In the following number pair reasoning question, four pairs of numbers are given: (6, 612), (5, 521), (4, 46) and (7, 543). In three pairs, the second number is formed by rearranging the digits of the cube of the first number, while one pair breaks this pattern. Find the odd word or number pair from the given alternatives.

Introduction / Context:
This question belongs to the number reasoning category with a focus on relationships between numbers in ordered pairs. You are given four pairs: (6, 612), (5, 521), (4, 46) and (7, 543). In such questions, the second number often comes from a transformation of the first number, such as squaring, cubing or rearranging digits. Here, the second number in most pairs is obtained by rearranging the digits of the cube of the first number. One pair fails to follow this cube based digit rearrangement pattern and must be selected as the odd one out.

Given Data / Assumptions:

• Number pairs: (6, 612), (5, 521), (4, 46) and (7, 543).
• We are looking for a consistent rule linking the first number to the second.
• The cube of a number is computed as n^3 = n * n * n.
• In three pairs, the second number is a rearrangement of the digits of n^3.
• In one pair, this rule does not hold.

Concept / Approach:
The approach is to compute the cube of each first number and then compare its digits with those of the corresponding second number. If the digits match in some rearranged order, then the pair follows the rule. If the digits differ, then that pair breaks the pattern. Because the numbers involved are small, calculating cubes like 4^3, 5^3, 6^3 and 7^3 is quick, making this an accessible but slightly tricky number puzzle.

Step-by-Step Solution:
Step 1: Analyse the pair (6, 612).Compute 6^3 = 6 * 6 * 6 = 216. The digits of 216 are 2, 1 and 6, which can be rearranged to form 612. So this pair follows the pattern.Step 2: Analyse the pair (5, 521).Compute 5^3 = 125. The digits 1, 2 and 5 can be rearranged to form 521. So this pair also follows the rule.Step 3: Analyse the pair (4, 46).Compute 4^3 = 64. The digits 6 and 4 can be rearranged to form 46. Thus, this pair again follows the pattern.Step 4: Analyse the pair (7, 543).Compute 7^3 = 343. The digits are 3, 4 and 3, but the second number is 543 which uses digits 5, 4 and 3. The digit 5 does not appear in 343, so this pair does not follow the rule.Step 5: Identify the odd pair.The pair (7, 543) is inconsistent with the cube digit rearrangement pattern, so it is the odd one out.

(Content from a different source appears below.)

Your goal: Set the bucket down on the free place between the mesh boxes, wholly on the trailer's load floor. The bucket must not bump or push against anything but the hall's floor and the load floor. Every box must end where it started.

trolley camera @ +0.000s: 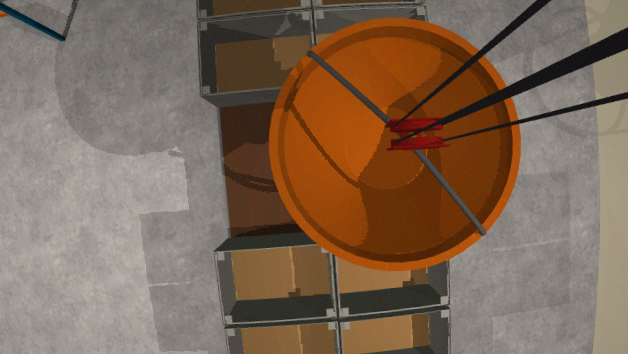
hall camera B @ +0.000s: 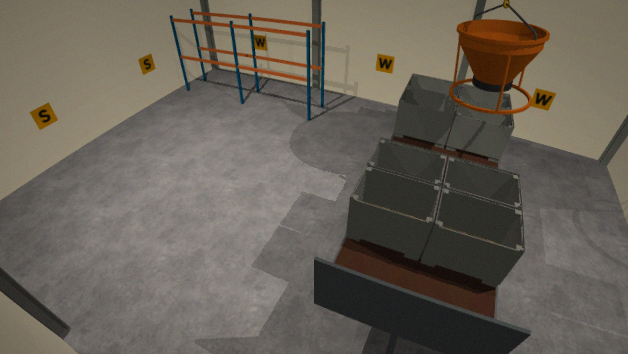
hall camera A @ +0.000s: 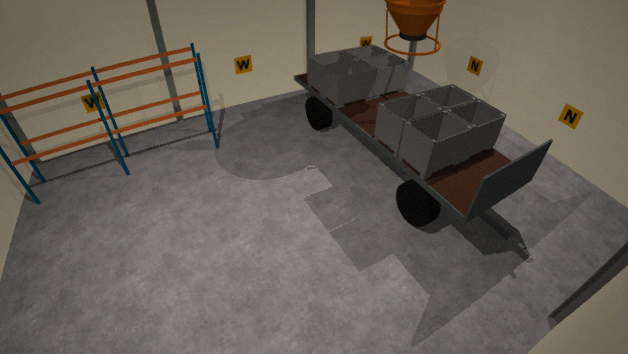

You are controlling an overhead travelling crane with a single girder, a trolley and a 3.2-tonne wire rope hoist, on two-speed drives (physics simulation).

Verification / Alternative check:
An alternative verification is to list quickly the cubes involved: 4^3 = 64, 5^3 = 125, 6^3 = 216 and 7^3 = 343. For the first three pairs, you can see that the second number uses exactly the same digits as the cube, just in a different order. For the fourth pair, the cube 343 has no digit 5, yet the second number 543 includes a 5. This contradiction confirms that the fourth pair breaks the pattern and should be selected.

Why Other Options Are Wrong:
6 , 612: Follows the pattern because 612 is a rearrangement of 6^3 = 216.
5 , 521: Follows the pattern because 521 is a rearrangement of 5^3 = 125.
4 , 46: Follows the pattern because 46 is a rearrangement of 4^3 = 64.

Common Pitfalls:
Candidates sometimes search for direct arithmetic operations, such as multiplication or addition, between the two numbers and miss digit based relationships. Another error is miscalculating cubes, especially if you are not comfortable with mental arithmetic. To avoid mistakes, always compute the small cubes carefully and consciously compare digits. Recognising digit rearrangement patterns is an important skill for many reasoning questions.

Final Answer:
The odd number pair is 7 , 543, because its second number is not formed by rearranging the digits of the cube of the first number, whereas the other three pairs follow this rule.